Rule 21 deals with the following aspects:
- restrictions on the board of a target company taking frustrating action in relation to an offer (21.1);
- the obligation to provide equal information to competing bidders (to prevent the directors of a target company from being able to frustrate a competing offer by providing important information only to a ‘preferred’ bidder) (21.3); and
- the requirement to provide the independent directors of a target company (who may be less involved in the day-to-day management of the business) with any information provided to external providers of finance on a management buy-out or similar transaction (21.4).
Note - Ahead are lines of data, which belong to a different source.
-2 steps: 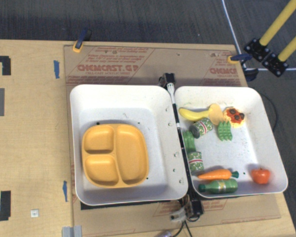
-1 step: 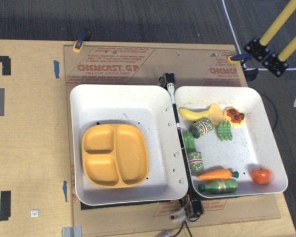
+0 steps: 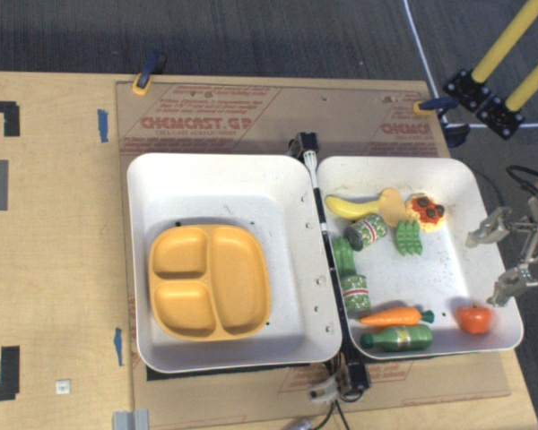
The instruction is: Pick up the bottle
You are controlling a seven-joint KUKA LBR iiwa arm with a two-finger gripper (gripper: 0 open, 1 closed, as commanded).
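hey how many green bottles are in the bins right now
2, both in the right bin. One bottle lies along its left wall, near the divider. The other bottle lies on its side at the near edge, just below the carrot. None seems hidden.

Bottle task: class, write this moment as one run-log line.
gripper: open, at right bin's right edge | bottle: lying by bin's front wall, not held | carrot: beside bottle

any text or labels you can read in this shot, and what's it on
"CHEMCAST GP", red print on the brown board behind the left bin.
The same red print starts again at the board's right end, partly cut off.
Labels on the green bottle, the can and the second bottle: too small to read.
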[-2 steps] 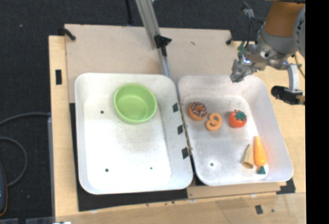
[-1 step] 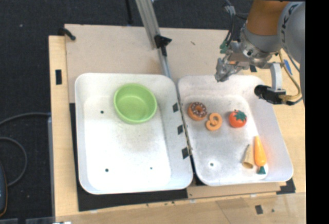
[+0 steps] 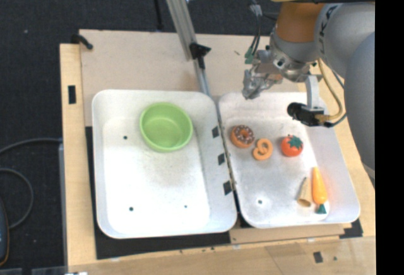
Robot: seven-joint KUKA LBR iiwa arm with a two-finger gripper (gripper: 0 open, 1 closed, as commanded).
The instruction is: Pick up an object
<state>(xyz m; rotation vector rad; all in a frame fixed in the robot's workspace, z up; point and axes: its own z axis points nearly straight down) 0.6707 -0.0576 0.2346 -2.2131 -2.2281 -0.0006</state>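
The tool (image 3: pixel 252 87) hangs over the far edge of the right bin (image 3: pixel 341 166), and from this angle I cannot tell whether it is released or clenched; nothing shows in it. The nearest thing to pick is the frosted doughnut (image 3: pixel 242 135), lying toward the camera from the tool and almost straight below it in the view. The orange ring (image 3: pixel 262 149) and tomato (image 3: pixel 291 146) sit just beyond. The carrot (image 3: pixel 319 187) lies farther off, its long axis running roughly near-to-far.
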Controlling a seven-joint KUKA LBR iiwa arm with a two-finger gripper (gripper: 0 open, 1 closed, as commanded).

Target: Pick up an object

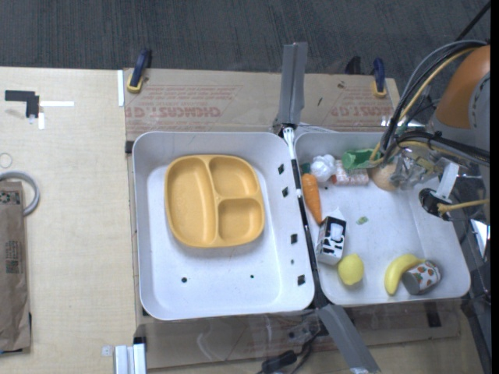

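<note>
Objects for the pick lie in the right bin (452, 232), since the task names no single one. In the camera view, the pincer (407, 170) sits low at the far right of that bin, under the grey arm (468, 92) and its cable bundle.

Nearest to the pincer, just to its left, is a tan rounded item (384, 177); whether they touch cannot be told. Further left lie a green item (359, 159), a crumpled white item (323, 166) and a carrot (312, 197). Toward the near rim, well apart from the pincer, rest a banana (398, 272), a lemon (351, 269), a black-and-white box (333, 240) and a speckled grey item (422, 277).

Risks:
- The far items are crowded together. A closure there is likely to catch two things or push one aside.
- The rounded tan item may roll out of the grip.
- The bin wall close to the pincer may block a finger.

Limits of view: cables and metal parts blur the pincer, so its state, spread or pressed together, cannot be told. Nothing is seen pinched in it. The arm is cut off at the right edge.
</note>
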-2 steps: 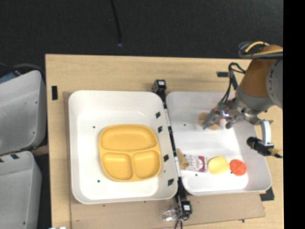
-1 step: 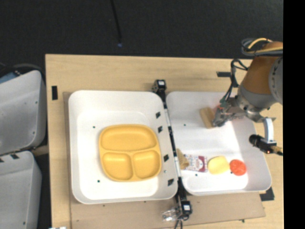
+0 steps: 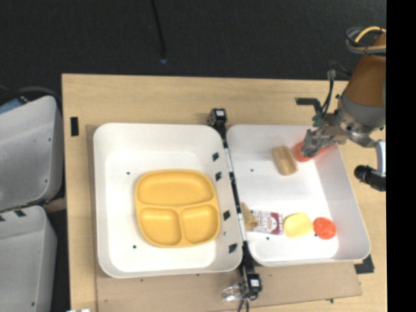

The main changes amend Rule 21.1 so that the board of a target company would not be restricted from taking an action that either is not material or is in the ordinary course of its business and would not result in an offer or bona fide possible offer being frustrated. The aim of the changes is to increase flexibility for target companies to carry on their ordinary course activities, including where these involve buying and selling assets, and to provide greater clarity as to the actions that will and will not be restricted. A target company will still be required to consult the Panel about any intended action that could be restricted by Rule 21.
A new Practice Statement No. 34 has been published which provides additional guidance on how Rule 21.1 is normally interpreted and applied.
There have also been amendments to Rules 21.3 and 21.4 to ensure that a bidder or bona fide potential bidder is not denied access to the target company’s information on a technicality and to reduce the administrative burden on the parties to an offer where information is requested.